**EXERCISE GOAL**
Report every line of the listing below in which the string "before" occurs.

**SUPPLIED DATA**
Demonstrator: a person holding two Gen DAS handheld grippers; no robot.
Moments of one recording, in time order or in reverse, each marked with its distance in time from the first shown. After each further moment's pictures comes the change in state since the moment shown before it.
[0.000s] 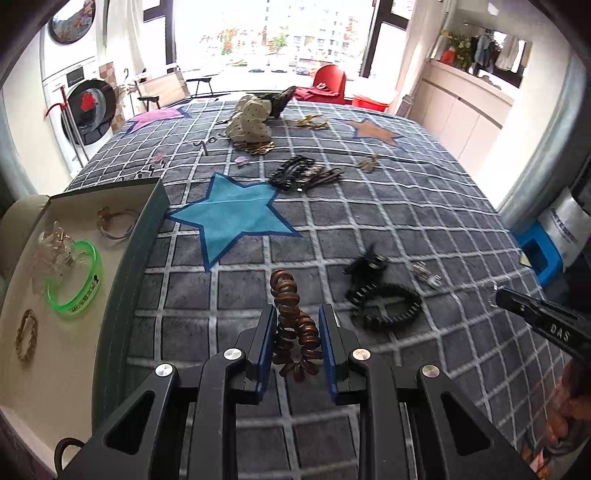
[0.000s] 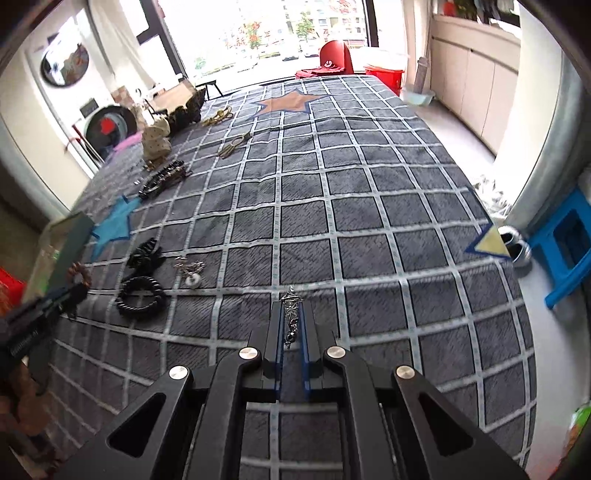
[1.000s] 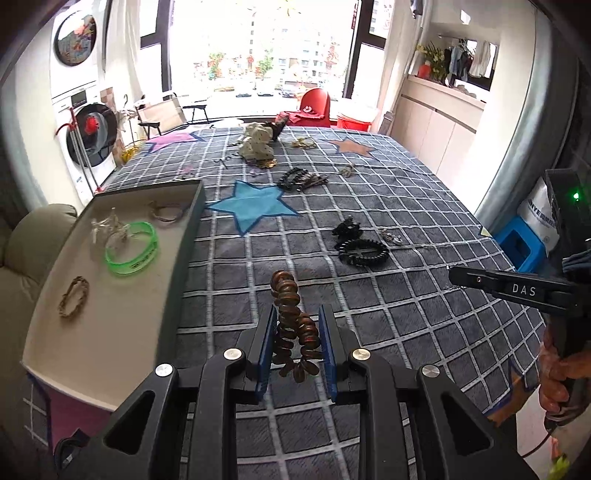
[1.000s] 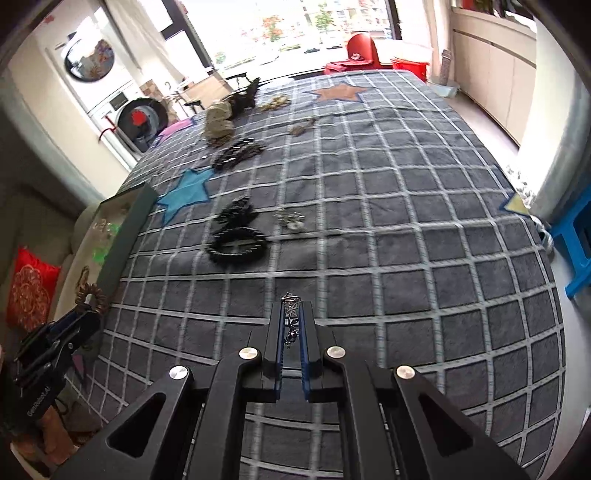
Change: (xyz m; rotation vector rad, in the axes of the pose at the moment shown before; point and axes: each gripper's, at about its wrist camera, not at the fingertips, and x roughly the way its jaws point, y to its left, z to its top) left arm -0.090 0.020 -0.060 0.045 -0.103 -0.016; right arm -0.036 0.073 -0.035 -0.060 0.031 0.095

**RESULT OF THIS TASK**
Moments of one recording, in time order or in reverse, each marked with its distance in time from the first shown. After each further moment's pictures comes the change in state since the moment shown before it.
Change: (xyz m; rotation vector rad, in the axes of the pose at the moment shown before; point and axes: each gripper's, at about its wrist camera, not at the fingertips, and x roughly the way its jaws point, y to its left, z to its top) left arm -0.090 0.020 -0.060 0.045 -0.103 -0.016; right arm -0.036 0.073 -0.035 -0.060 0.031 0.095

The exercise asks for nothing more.